> [Problem to solve]:
Each record is to be printed again precisely as it reads.

[Records contained in a dataset]
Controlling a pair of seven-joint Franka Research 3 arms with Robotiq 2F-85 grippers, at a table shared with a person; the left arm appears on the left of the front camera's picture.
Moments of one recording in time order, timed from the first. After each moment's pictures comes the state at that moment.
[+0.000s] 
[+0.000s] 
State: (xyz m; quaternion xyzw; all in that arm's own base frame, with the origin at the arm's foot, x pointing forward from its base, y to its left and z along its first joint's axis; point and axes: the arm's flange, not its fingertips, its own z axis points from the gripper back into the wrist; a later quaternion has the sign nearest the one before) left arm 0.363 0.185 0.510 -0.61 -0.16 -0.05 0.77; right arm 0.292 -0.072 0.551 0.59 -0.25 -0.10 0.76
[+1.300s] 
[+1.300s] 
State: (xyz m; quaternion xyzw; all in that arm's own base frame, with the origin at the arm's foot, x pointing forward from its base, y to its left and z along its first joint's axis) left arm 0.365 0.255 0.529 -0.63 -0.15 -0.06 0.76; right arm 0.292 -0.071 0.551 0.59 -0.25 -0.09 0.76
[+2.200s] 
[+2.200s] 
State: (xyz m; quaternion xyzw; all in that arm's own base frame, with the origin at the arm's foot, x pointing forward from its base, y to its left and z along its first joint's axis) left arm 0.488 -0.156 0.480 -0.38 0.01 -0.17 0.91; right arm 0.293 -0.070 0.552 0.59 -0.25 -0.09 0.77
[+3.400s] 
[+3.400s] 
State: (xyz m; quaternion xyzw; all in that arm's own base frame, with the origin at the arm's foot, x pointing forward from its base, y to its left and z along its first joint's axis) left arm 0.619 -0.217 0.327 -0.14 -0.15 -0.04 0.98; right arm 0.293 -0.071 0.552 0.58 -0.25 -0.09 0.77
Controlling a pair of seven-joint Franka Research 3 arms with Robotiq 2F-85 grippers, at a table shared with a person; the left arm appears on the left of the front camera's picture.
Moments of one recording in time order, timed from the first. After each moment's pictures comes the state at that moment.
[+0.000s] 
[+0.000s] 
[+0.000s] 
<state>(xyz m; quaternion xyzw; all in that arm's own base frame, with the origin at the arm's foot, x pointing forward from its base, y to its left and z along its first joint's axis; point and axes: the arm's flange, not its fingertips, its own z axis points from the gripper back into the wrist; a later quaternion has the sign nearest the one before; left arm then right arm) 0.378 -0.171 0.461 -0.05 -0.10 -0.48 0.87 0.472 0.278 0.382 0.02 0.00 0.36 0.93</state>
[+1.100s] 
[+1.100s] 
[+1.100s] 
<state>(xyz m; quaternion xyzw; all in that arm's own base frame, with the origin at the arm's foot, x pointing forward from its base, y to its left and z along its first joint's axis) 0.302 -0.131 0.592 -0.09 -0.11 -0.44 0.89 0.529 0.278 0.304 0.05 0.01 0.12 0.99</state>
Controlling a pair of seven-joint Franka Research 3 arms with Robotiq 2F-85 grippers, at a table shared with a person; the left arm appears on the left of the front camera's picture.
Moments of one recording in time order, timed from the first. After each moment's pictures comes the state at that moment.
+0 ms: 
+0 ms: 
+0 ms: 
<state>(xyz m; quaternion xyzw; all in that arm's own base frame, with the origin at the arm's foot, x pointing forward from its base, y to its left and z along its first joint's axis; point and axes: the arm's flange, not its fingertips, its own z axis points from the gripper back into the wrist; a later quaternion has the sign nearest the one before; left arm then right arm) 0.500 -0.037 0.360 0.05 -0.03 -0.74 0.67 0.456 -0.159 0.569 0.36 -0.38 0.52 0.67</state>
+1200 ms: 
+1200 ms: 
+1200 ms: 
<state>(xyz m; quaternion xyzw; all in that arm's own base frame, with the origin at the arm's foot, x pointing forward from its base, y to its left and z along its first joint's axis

> [Task result]:
Controlling a pair of seven-joint Franka Research 3 arms with Robotiq 2F-85 grippers, at a table shared with a person; the left arm appears on the left of the front camera's picture.
Moments of one recording in time order, timed from the first. After each moment's pictures comes the state at that moment.
[+0.000s] 
[+0.000s] 
State: (xyz m; quaternion xyzw; all in that arm's own base frame, with the origin at the arm's foot, x pointing forward from its base, y to its left and z along its first joint's axis; point and axes: the arm's flange, not its fingertips, its own z axis points from the gripper back into the wrist; a later quaternion has the sign nearest the one before) left arm 0.363 0.185 0.510 -0.61 -0.16 -0.05 0.77; right arm 0.292 -0.072 0.551 0.59 -0.25 -0.10 0.76
[+1.300s] 
[+1.300s] 
State: (xyz m; quaternion xyzw; all in that arm's own base frame, with the origin at the arm's foot, x pointing forward from its base, y to its left and z along its first joint's axis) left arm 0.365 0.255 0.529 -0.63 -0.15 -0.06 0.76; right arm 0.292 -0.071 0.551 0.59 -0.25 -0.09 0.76
[+2.200s] 
[+2.200s] 
State: (xyz m; quaternion xyzw; all in that arm's own base frame, with the origin at the arm's foot, x pointing forward from its base, y to its left and z along its first joint's axis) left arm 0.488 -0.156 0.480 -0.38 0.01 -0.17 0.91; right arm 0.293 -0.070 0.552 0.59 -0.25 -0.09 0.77
[+3.400s] 
[+3.400s] 
State: (xyz m; quaternion xyzw; all in that arm's own base frame, with the origin at the arm's foot, x pointing forward from its base, y to its left and z along its first joint's axis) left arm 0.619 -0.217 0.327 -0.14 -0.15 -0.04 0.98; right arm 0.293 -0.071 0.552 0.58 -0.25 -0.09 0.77
Controlling a pair of seven-joint Franka Research 3 arms with Robotiq 2F-85 grippers, at a table shared with a person; the left arm appears on the left of the front camera's picture.
Moments of one recording in time order, timed from the first. After each moment's pictures comes the state at that moment.
[+0.000s] 
[+0.000s] 
[+0.000s] 
<state>(xyz m; quaternion xyzw; all in that arm's own base frame, with the origin at the arm's foot, x pointing forward from its base, y to its left and z along its first joint's axis; point and axes: the arm's flange, not its fingertips, its own z axis points from the gripper back into the wrist; a later quaternion has the sign nearest the one before; left arm then right arm) 0.378 -0.171 0.461 -0.05 -0.10 -0.48 0.87 0.472 0.278 0.382 0.02 0.00 0.36 0.93</state>
[+1.100s] 
[+1.100s] 
[+1.100s] 
<state>(xyz m; quaternion xyzw; all in that arm's own base frame, with the origin at the arm's foot, x pointing forward from its base, y to its left and z along its first joint's axis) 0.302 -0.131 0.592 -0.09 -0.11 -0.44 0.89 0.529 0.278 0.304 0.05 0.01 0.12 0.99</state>
Controlling a pair of seven-joint Franka Research 3 arms with Robotiq 2F-85 grippers, at a table shared with a person; the left arm appears on the left of the front camera's picture.
Moments of one recording in time order, timed from the first. After each moment's pictures comes the state at that moment.
+0 ms: 
+0 ms: 
+0 ms: 
<state>(xyz m; quaternion xyzw; all in that arm's own base frame, with the origin at the arm's foot, x pointing forward from its base, y to its left and z along its first joint's axis; point and axes: the arm's flange, not its fingertips, its own z axis points from the gripper back into the wrist; a later quaternion has the sign nearest the one before; left arm then right arm) 0.500 -0.037 0.360 0.05 -0.03 -0.74 0.67 0.456 -0.159 0.569 0.36 -0.38 0.52 0.67</state>
+1200 ms: 
+1200 ms: 
+1200 ms: 
<state>(xyz m; quaternion xyzw; all in that arm's own base frame, with the origin at the arm's foot, x pointing forward from its base, y to its left and z along its first joint's axis

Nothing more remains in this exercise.